Affaire Cédric Prizzon : violences, masculinisme et droits des pères
1. Contexte de l’affaire
Cédric Prizzon, 42 ans, ancien policier, a été interpellé le 25 mars 2026 au Portugal avec ses deux enfants après avoir tué son ex‑conjointe Audrey Cavalié et sa compagne actuelle Angela Legobien‑Cadillac en Aveyron. Ses actions sont décrites comme des féminicides motivés par une idéologie de haine des femmes, liée à des mouvements masculinistes, notamment les droits des pères
2. Historique des violences
- 2021 : enlèvement de son fils, suivi d’une surveillance électronique à domicile et retrait du droit de garde.
- 2023 : condamnation à 18 mois de prison et deux ans de sursis probatoire pour harcèlement de son ex‑conjointe sur les réseaux sociaux, avec manifestations devant l’Hôtel de Ville de Villefranche‑de‑Rouergue et grève de la faim devant le tribunal de Rodez
- 2024 : nouvelles condamnations pour violences et non‑représentation d’enfant, toujours non détaillées dans la presse (basta.media)
- 2025 : mise en examen d’un lycéen incel par le PNAT, illustrant la prise de conscience de la menace masculiniste par les autorités (blogs.mediapart.fr)

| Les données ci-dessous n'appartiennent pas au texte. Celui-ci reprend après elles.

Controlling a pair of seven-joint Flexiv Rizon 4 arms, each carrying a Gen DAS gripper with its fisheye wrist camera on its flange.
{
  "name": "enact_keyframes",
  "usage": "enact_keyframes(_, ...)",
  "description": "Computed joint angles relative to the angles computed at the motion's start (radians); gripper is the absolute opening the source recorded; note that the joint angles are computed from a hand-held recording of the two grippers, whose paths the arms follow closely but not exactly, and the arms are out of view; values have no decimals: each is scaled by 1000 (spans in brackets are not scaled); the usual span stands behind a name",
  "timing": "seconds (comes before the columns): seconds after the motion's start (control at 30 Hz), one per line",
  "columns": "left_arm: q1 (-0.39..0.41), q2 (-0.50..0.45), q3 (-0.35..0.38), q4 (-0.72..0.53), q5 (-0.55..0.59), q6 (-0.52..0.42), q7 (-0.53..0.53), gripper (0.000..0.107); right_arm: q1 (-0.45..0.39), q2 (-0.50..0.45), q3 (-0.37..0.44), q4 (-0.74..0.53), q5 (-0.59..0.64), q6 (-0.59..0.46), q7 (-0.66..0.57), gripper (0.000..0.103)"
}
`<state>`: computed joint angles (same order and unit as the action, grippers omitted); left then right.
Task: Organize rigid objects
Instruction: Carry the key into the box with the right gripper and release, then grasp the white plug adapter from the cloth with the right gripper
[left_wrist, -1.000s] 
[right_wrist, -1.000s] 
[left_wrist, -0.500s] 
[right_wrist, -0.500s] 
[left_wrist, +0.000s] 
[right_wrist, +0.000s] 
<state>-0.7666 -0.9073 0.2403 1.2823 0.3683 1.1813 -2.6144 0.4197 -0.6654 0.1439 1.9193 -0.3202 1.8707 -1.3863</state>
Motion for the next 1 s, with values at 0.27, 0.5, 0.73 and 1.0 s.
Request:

3. Implication dans les mouvements masculinistes
Prizzon s’est identifié à des réseaux proches du mouvement des droits des pères, qui revendiquent une domination masculine et accusent les femmes de causer des injustices, notamment en matière de garde d’enfants. Le Haut Conseil à l’Égalité (HCE) a souligné que ces réseaux sont structurés, dangereux et violents (haut-conseil-egalite.gouv.fr)
Les droits des pères sont présentés comme un mouvement masculiniste qui, selon le HCE, normalise la violence et défend une vision patriarcale de la société. Le HCE a appelé à la saisine du Parquet national antiterroriste (PNAT) pour traiter l’affaire comme une menace de sécurité publique (midilibre.fr)
4. Réactions institutionnelles
- Haut Conseil à l’Égalité : a publié un communiqué le 2 avril 2026 demandant la saisine du PNAT, appelant à un « électrochoc » face à la menace masculiniste et à la mise en place d’un observatoire national du masculinisme (haut-conseil-egalite.gouv.fr)
- Parquet national antiterroriste : a refusé de se saisir de l’affaire, ce qui a été interprété comme une banalisation de la violence contre les femmes et un signal d’alerte sur la nécessité de traiter ces actes comme du terrorisme misogyne (humanite.fr)
- DGSI : mentionnée comme ayant un bureau dédié au suivi des masculinistes et incels, mais réduisant parfois ces mouvements à des catégories « lookistes » (blogs.mediapart.fr)
5. Impact médiatique et social
Prizzon a maintenu une présence active sur Facebook et TikTok, publiant des vidéos de harcèlement et de menaces, et a participé à des manifestations devant des mairies et tribunaux. Ses publications ont été décrites comme incitant à l’action violente contre les femmes et le féminisme (basta.media)
Les médias locaux, tels que ici Occitanie, ont couvert l’affaire en soulignant la normalisation de la violence par la médiatisation, tandis que le HCE a insisté sur la nécessité de traiter ces faits avec rigueur et de reconnaître la radicalisation masculiniste comme une menace pour la sécurité publique (haut-conseil-egalite.gouv.fr)
6. Conclusion
L’affaire Cédric Prizzon illustre un continuum de violences sexistes motivées par une idéologie masculiniste, avec des actions violentes contre les femmes et un engagement dans les droits des pères. Les institutions françaises ont réagi en appelant à une prise en charge renforcée, mais le refus du PNAT de se saisir de l’affaire a suscité des critiques quant à la gouvernance de la sécurité publique face aux menaces misogynes.